Говоря это, Сабина похлопывала меня ладонью по щеке, по-голубиному нежно, но в то же время властно и решительно. Боже мой! Так вот почему она со мной помирилась! Я был обескуражен этой мыслью, но таинственный голос призывал меня поспешить в дом Лобо Невеса; я простился и тут же забыл о Сабине и ее домогательствах.
ТАЙНАЯ ПРИЧИНА
— Как поживает моя дорогая мамочка?
Эти слова, как всегда, рассердили Виржилию. Она сидела у окошка, одна, глядя на луну, и встретила меня приветливо, но как только я напомнил ей о нашем сыне, она рассердилась. Ее коробило от этих намеков, и мои преждевременные отцовские восторги были ей неприятны.

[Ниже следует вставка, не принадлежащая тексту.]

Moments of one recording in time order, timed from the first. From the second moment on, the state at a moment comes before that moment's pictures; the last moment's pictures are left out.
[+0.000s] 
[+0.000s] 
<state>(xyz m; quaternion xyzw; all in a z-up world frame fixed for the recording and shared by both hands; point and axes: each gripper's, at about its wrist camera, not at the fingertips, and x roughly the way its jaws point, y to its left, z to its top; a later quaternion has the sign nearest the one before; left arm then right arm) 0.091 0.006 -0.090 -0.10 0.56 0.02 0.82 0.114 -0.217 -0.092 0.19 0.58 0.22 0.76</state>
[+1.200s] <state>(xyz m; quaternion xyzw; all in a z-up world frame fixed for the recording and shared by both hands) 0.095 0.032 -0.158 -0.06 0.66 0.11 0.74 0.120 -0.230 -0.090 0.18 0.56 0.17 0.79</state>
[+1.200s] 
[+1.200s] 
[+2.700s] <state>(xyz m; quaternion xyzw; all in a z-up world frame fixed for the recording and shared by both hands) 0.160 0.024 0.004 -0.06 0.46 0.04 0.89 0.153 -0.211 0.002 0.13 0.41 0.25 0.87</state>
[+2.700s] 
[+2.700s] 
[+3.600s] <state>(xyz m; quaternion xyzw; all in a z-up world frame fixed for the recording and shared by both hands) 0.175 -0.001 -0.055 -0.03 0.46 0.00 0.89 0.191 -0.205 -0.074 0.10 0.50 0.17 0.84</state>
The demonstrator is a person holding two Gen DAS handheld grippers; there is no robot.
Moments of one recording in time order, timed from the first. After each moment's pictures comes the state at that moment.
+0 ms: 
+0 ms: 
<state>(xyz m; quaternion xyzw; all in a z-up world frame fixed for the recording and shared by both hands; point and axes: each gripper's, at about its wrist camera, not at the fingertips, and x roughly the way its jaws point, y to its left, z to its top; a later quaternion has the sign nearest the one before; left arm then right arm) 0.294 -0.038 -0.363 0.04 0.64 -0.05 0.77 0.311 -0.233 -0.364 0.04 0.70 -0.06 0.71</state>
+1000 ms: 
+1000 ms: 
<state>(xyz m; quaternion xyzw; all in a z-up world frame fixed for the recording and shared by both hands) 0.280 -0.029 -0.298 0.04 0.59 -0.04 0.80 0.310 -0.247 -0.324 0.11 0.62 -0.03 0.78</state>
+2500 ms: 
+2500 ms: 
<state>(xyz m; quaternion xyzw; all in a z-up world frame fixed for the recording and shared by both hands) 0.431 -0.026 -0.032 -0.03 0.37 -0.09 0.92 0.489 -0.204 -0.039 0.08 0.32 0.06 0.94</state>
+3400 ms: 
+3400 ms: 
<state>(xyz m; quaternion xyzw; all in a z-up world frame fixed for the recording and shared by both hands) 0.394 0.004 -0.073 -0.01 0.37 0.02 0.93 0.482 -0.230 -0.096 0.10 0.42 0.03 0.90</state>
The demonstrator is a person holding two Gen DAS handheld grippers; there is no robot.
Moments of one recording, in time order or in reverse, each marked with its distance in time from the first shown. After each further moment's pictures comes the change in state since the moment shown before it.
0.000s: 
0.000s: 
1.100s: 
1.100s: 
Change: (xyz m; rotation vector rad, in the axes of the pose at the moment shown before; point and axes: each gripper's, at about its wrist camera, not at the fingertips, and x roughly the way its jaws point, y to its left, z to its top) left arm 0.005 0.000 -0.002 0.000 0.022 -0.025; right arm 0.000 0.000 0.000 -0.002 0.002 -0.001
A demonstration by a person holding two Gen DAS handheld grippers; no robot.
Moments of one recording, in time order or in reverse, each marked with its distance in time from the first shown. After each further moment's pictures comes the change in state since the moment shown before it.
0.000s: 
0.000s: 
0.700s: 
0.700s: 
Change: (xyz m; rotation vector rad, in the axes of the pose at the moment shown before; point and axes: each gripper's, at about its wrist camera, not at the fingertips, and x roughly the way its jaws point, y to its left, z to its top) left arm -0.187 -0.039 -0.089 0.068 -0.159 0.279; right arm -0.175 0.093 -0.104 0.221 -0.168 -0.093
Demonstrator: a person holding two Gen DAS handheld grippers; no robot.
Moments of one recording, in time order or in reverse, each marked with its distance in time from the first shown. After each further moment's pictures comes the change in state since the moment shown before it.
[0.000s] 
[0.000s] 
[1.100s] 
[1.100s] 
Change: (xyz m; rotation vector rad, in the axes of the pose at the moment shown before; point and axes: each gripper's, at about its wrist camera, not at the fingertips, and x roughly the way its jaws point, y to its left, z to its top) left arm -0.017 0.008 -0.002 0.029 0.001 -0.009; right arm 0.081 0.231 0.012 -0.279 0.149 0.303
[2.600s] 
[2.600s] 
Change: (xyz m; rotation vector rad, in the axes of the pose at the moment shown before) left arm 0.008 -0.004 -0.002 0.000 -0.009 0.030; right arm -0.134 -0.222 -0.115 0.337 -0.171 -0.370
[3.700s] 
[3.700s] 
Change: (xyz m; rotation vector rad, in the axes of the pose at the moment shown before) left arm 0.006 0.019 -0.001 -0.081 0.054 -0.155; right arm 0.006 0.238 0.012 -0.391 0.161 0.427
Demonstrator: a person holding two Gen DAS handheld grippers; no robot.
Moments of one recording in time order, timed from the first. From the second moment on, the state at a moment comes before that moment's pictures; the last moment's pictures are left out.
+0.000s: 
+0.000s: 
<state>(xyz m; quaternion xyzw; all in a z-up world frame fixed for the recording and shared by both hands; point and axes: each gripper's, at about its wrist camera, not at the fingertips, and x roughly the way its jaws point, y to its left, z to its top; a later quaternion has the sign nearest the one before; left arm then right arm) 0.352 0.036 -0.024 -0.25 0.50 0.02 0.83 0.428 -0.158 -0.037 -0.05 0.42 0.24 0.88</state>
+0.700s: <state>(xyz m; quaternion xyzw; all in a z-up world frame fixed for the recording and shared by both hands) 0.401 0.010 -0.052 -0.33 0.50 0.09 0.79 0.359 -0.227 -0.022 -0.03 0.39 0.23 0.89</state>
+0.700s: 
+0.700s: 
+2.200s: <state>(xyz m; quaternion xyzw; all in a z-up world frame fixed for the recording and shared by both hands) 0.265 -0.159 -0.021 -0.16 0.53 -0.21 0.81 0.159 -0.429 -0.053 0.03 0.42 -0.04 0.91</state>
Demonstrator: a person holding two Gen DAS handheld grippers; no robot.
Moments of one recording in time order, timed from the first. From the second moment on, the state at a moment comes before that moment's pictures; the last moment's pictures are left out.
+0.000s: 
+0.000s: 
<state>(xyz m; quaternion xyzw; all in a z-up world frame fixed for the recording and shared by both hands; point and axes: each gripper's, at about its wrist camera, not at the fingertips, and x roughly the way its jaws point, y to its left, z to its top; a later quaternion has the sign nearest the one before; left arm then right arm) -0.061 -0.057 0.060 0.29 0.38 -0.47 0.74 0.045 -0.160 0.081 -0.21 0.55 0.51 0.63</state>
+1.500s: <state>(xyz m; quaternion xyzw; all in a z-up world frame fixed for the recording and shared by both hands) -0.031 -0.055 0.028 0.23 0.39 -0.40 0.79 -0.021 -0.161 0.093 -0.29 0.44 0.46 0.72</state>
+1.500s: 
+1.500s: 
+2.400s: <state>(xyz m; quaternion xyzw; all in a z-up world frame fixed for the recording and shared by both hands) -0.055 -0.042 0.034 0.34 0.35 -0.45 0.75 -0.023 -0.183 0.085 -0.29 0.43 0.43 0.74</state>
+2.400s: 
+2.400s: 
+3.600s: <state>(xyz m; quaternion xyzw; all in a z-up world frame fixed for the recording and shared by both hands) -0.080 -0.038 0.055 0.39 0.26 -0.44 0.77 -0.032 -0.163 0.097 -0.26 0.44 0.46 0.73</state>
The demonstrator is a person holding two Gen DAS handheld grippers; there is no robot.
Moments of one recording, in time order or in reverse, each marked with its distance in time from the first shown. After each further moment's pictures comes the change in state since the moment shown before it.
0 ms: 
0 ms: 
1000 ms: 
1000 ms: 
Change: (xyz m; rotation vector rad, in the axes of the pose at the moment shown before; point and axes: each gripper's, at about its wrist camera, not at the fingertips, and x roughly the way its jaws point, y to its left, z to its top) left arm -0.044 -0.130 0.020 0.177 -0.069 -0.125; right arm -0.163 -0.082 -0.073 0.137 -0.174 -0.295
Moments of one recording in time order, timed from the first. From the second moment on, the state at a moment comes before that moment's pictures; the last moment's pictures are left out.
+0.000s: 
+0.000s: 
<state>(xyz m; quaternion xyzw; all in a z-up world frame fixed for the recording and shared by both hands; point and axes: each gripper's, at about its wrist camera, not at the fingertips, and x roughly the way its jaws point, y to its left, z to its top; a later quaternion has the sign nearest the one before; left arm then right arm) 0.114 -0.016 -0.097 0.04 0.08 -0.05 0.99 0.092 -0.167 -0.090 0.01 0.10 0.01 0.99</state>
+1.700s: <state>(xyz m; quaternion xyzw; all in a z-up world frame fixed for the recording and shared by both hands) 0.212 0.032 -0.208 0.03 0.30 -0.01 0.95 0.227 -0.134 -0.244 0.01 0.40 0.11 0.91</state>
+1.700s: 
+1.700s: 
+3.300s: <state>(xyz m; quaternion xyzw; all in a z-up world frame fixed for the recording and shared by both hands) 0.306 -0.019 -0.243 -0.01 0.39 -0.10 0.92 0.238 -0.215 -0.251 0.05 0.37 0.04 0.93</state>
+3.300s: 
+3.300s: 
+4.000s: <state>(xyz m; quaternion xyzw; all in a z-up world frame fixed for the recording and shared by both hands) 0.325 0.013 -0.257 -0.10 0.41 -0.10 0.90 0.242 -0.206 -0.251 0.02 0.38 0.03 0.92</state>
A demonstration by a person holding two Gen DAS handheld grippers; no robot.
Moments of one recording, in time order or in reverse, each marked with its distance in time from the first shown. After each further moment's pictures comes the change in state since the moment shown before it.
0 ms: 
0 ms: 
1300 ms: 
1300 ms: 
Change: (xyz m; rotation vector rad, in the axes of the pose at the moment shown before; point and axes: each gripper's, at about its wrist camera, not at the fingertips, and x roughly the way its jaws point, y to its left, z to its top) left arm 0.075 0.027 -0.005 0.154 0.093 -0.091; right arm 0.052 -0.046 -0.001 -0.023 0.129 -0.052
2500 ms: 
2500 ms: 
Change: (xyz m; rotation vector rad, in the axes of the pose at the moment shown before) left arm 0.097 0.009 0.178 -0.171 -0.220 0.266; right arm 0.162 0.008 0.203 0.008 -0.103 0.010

А она уже была для меня священным существом, божественным сосудом, и я не стал ее больше раздражать. Поначалу я предполагал, что эмбрион, этот еще никому не известный эскиз живого существа, ложась тенью на наши отношения, усиливает в ней угрызения совести. Но я ошибался.
Никогда еще Виржилия не была столь несдержанна и неосторожна в проявлении своих чувств. Ни окружающие, ни собственный муж, казалось, вовсе ее не заботили.